▶ **Prompt**
Beginning with the line containing "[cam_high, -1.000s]" and ending with the last line, repeat the records exactly.

▶ **Stored data**
+++
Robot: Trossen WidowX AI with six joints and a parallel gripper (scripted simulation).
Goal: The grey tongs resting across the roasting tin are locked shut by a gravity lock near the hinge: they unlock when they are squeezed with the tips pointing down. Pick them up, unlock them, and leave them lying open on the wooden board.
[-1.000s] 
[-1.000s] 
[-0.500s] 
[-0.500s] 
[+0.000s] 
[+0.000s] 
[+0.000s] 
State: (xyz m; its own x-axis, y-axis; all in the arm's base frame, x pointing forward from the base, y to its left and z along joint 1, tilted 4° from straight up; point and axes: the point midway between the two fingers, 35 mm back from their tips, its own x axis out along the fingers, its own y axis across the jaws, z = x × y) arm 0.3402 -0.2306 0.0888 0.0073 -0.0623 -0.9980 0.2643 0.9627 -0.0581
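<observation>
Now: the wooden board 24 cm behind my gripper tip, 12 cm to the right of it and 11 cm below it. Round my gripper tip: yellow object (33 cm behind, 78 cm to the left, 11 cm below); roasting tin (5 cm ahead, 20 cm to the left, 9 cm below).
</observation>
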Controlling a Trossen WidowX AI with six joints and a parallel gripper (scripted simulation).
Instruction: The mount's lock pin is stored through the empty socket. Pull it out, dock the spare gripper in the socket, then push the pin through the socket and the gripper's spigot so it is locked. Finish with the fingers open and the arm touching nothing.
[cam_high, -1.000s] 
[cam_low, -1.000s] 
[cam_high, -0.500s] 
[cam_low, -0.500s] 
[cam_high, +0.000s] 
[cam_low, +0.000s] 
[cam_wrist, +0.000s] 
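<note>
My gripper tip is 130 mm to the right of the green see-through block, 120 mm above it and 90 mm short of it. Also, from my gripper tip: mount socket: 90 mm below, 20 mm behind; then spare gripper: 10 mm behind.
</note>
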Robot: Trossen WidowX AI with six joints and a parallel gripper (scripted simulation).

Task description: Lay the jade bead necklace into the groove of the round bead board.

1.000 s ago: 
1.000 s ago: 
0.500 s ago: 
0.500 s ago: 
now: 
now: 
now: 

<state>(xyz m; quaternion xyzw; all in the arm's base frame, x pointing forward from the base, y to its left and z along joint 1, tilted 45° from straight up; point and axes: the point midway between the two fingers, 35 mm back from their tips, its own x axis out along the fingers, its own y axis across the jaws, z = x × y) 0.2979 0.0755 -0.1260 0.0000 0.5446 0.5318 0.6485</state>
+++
▶ **Reply to the task**
[cam_high, -1.000s] 
[cam_low, -1.000s] 
[cam_high, -0.500s] 
[cam_low, -0.500s] 
[cam_high, +0.000s] 
[cam_low, +0.000s] 
[cam_wrist, +0.000s] 
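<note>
My gripper tip is 130 mm to the right of the green see-through block, 120 mm above it and 90 mm short of it. Also, from my gripper tip: mount socket: 90 mm below, 20 mm behind; then spare gripper: 10 mm behind.
</note>
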Robot: Trossen WidowX AI with six joints and a parallel gripper (scripted simulation).

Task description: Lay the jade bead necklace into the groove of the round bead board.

1.000 s ago: 
1.000 s ago: 
0.500 s ago: 
0.500 s ago: 
now: 
now: 
now: 

<state>(xyz m; quaternion xyzw; all in the arm's base frame, x pointing forward from the base, y to its left and z along joint 1, tilted 45° from straight up; point and axes: the point midway between the two fingers, 35 mm back from their tips, its own x axis out along the fingers, its own y axis across the jaws, z = x × y) 0.2979 0.0755 -0.1260 0.0000 0.5446 0.5318 0.6485</state>

The requested output has been produced.